Notice the difference in the size of the both the files. We can further compress the .csv by setting the argument 'xdfCompressionLevel' but compressing it further would take extra time but again processing the more compressed version will be faster. Once the original CSV is converted to XDF, the runtime of processing (reading from and sometimes writing to) the XDF is shorter than what it would have been if we had directly processed the CSV instead. So, to decide whether we choose XDF or CSV we need to understand the I/O trade-offs.

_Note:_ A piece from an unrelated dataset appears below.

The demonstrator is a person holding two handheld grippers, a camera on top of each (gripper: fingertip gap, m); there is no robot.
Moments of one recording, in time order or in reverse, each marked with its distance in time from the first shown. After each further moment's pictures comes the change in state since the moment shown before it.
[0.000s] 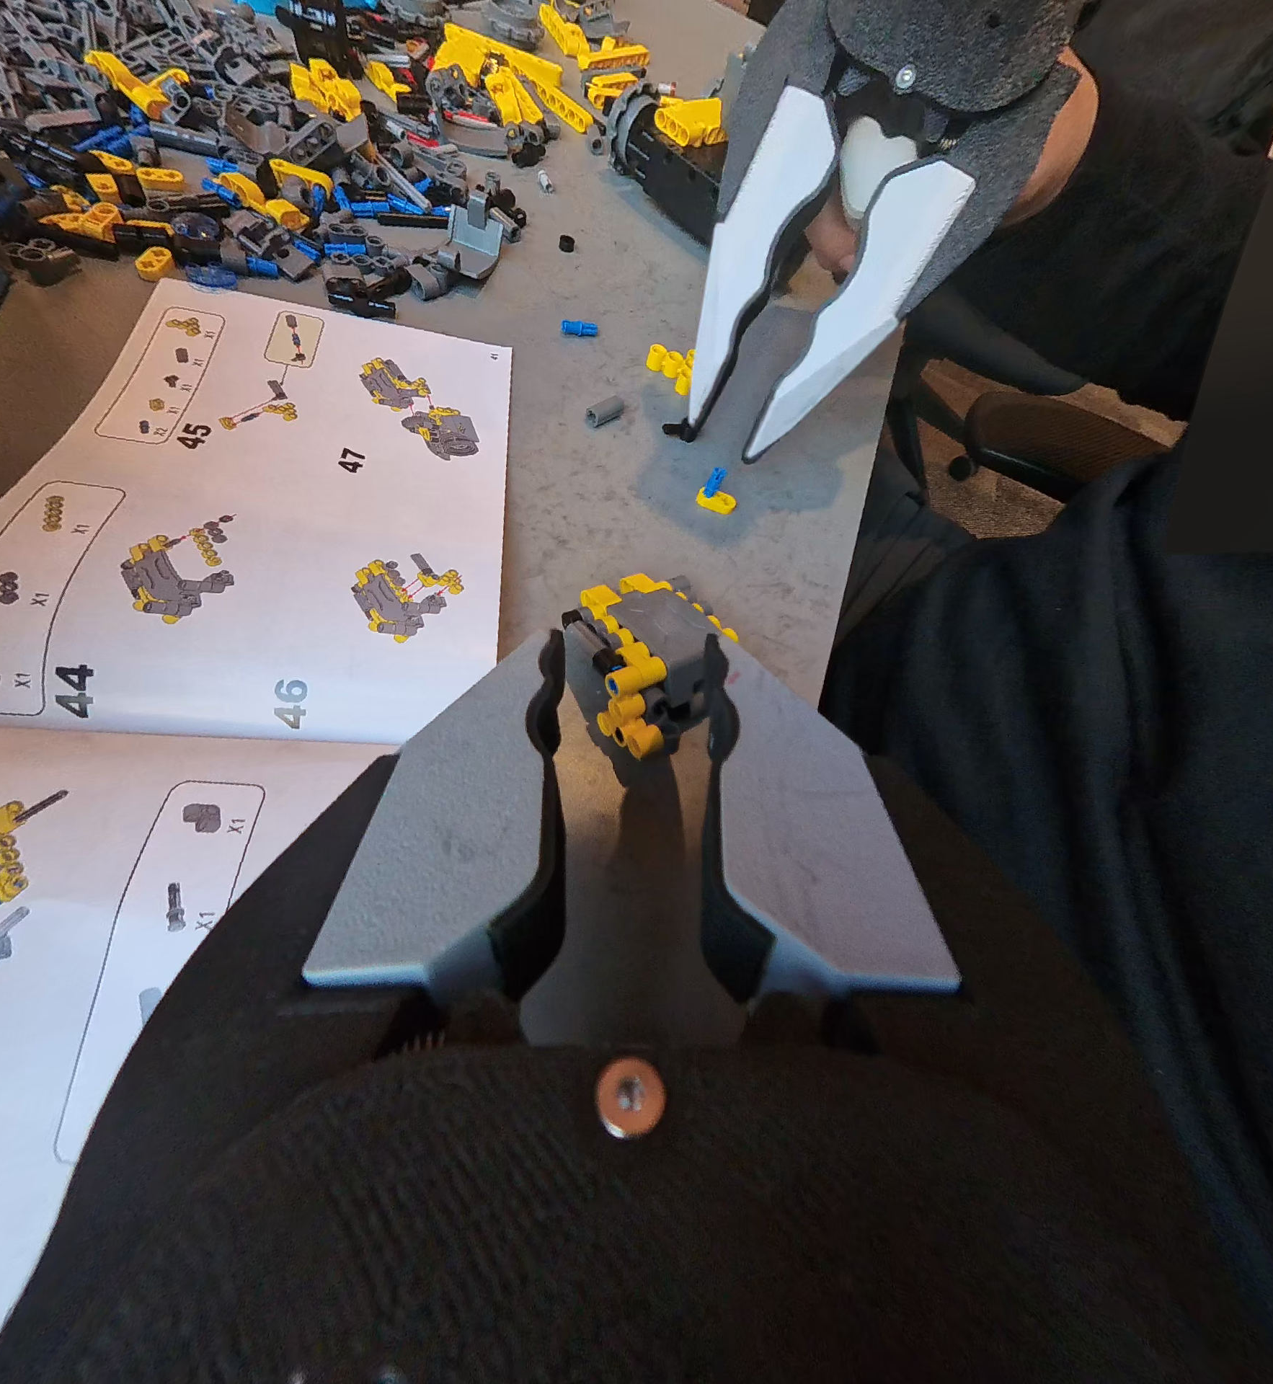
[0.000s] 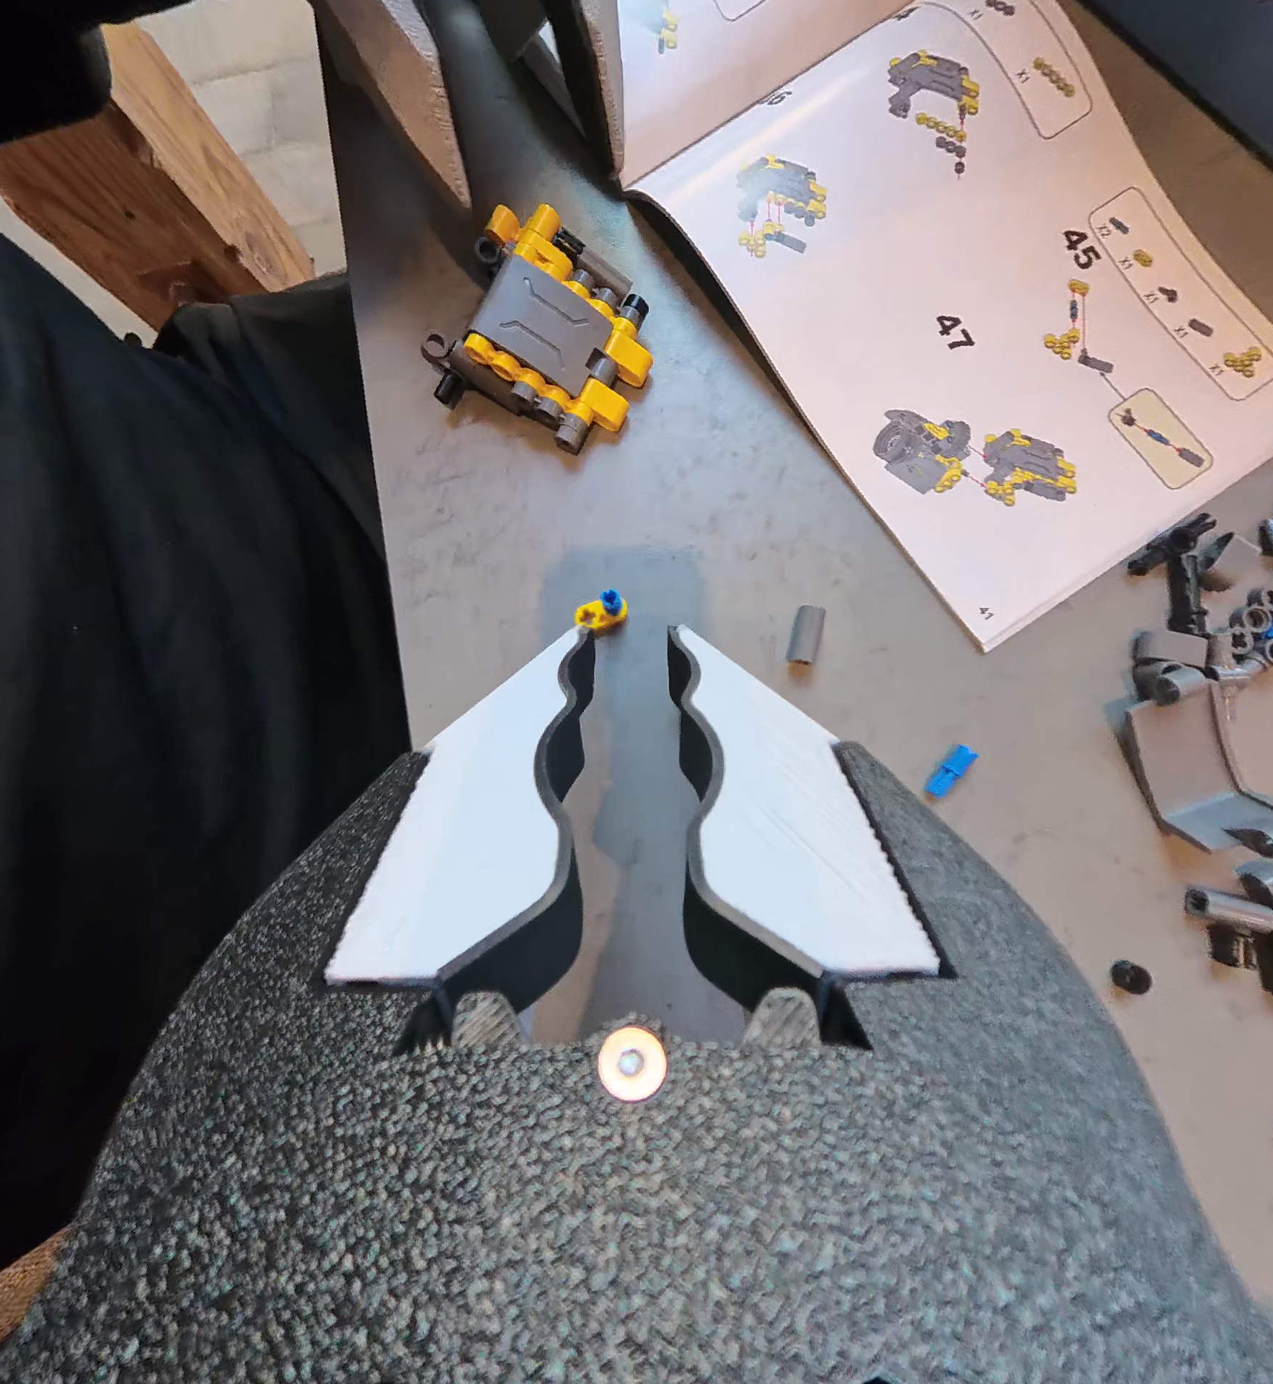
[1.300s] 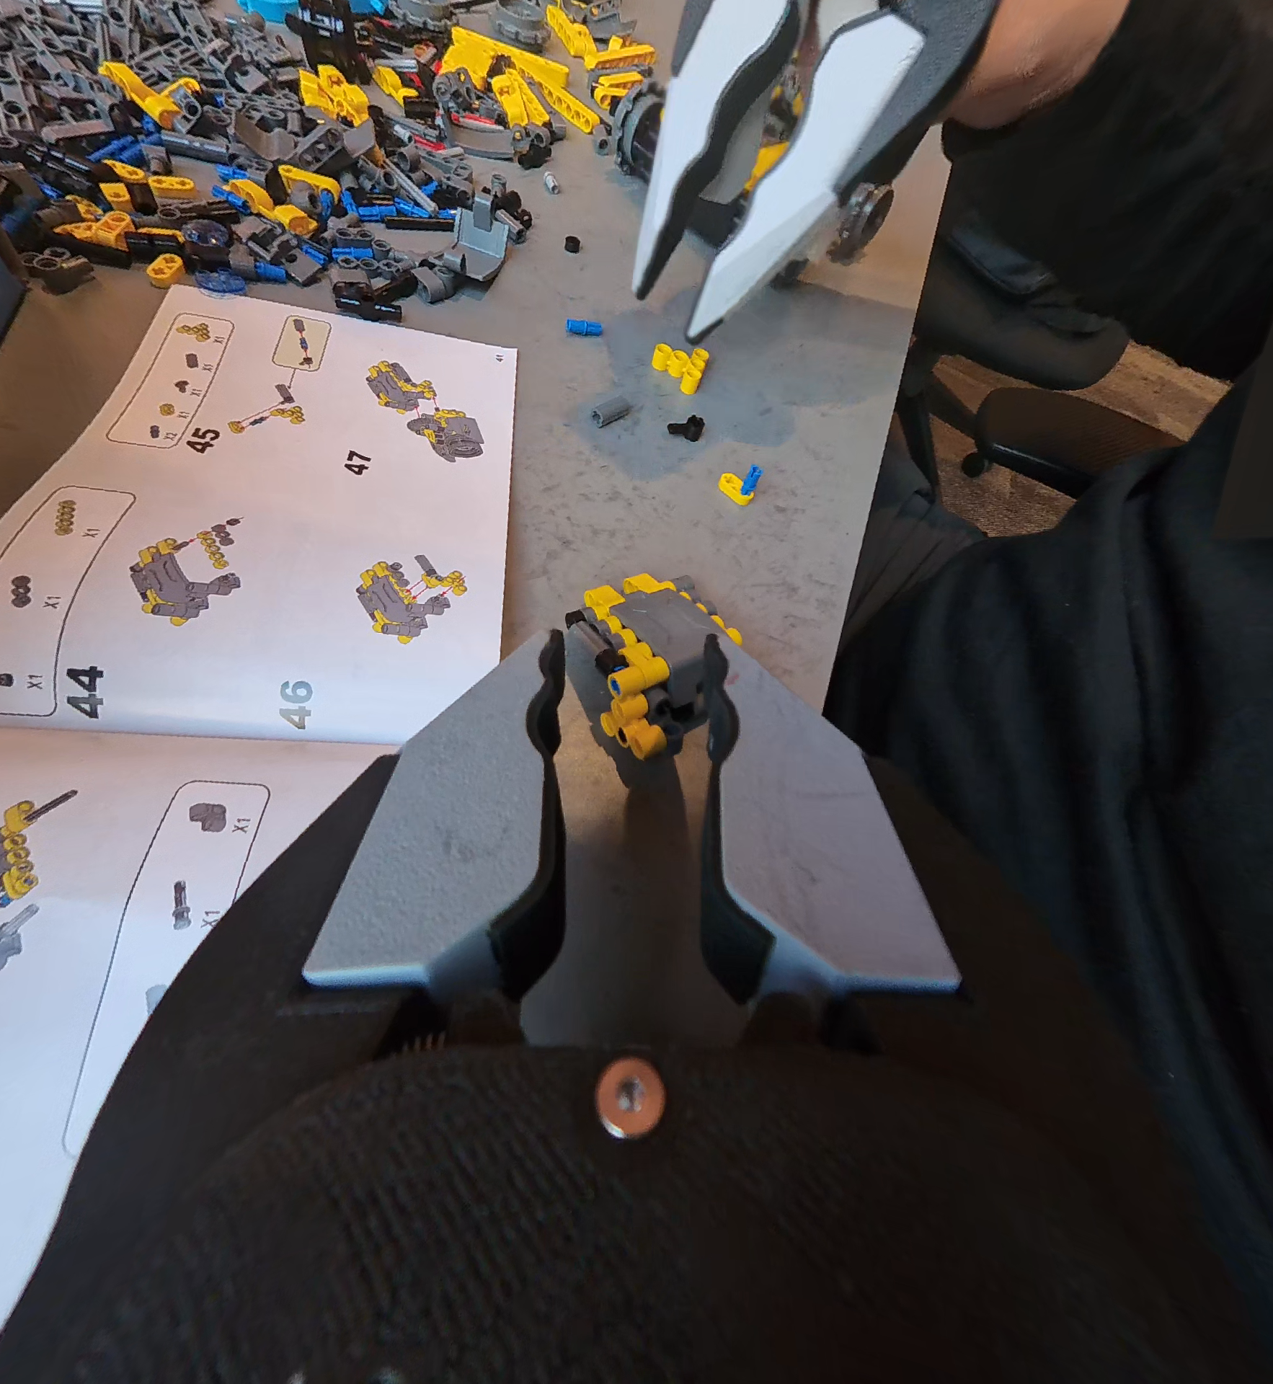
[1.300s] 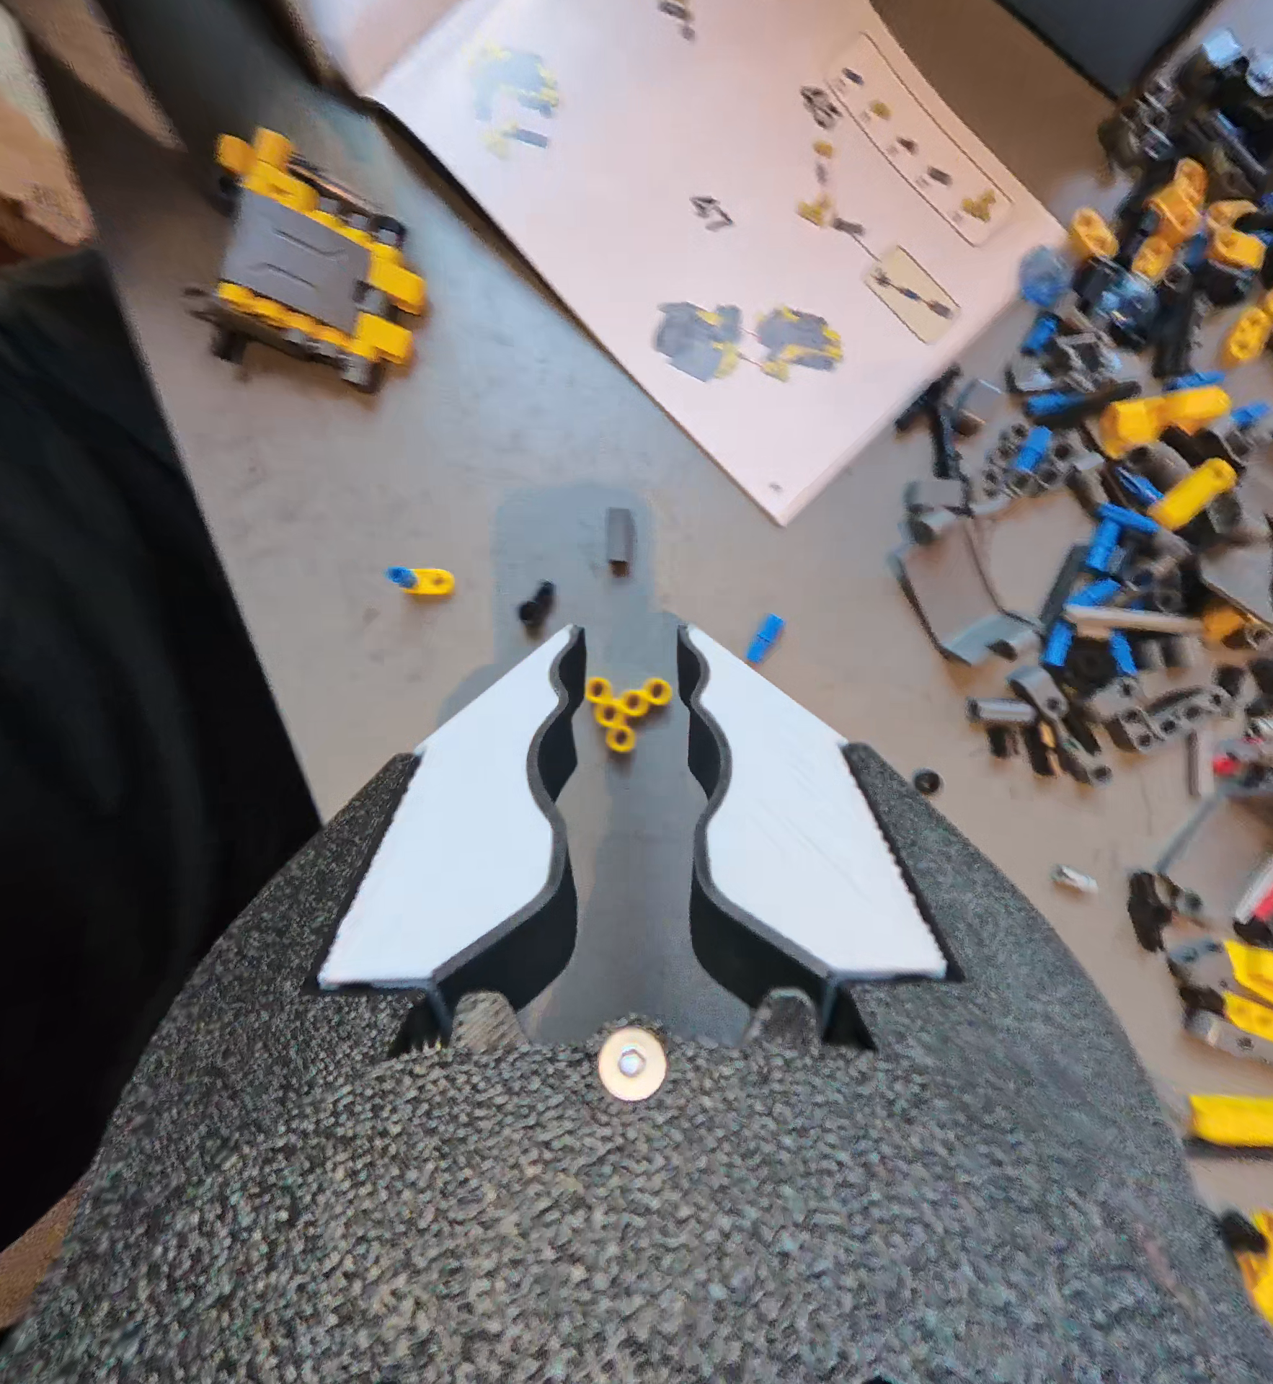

This last code read the whole CSV file in just 1.9 min (compared to approx. 3.4 min in Code(Ia)) in chunks of 500K and created its XDF file in the working directory.

Output(IIa):

> st <- Sys.time()
+ rxImport(input_csv, input_xdf, overwrite = TRUE)
+ Sys.time() - st

Time difference of 1.900401 min

 

Code(IIb): Summary of all 19 columns

nyc_xdf <- RxXdfData(input_xdf) st <- Sys.time() rxSummary(~., nyc_xdf) Sys.time() - st

Output(IIb):

> st <- Sys.time()
+ rxSummary(~., nyc_xdf)
+ Sys.time() - st

Time difference of 11.75617 secs

 

Conclusion:

Blue Region : Time taken to read file

Yellow Region : Time taken to find summary

Finding summary of the 1.6GB CSV file took around 220 seconds, whereas, finding summary of the same file converted to the XDF format took only 125 seconds. This is when we tried finding only summary of the dataset. The time difference would vary by a very large factor when we would do some complex processing.

P.S: This is when we are using Microsoft R Client which has very limited capabilities. Processing speed of Microsoft R Server would touch great heights with multi-threaded and parallel processing.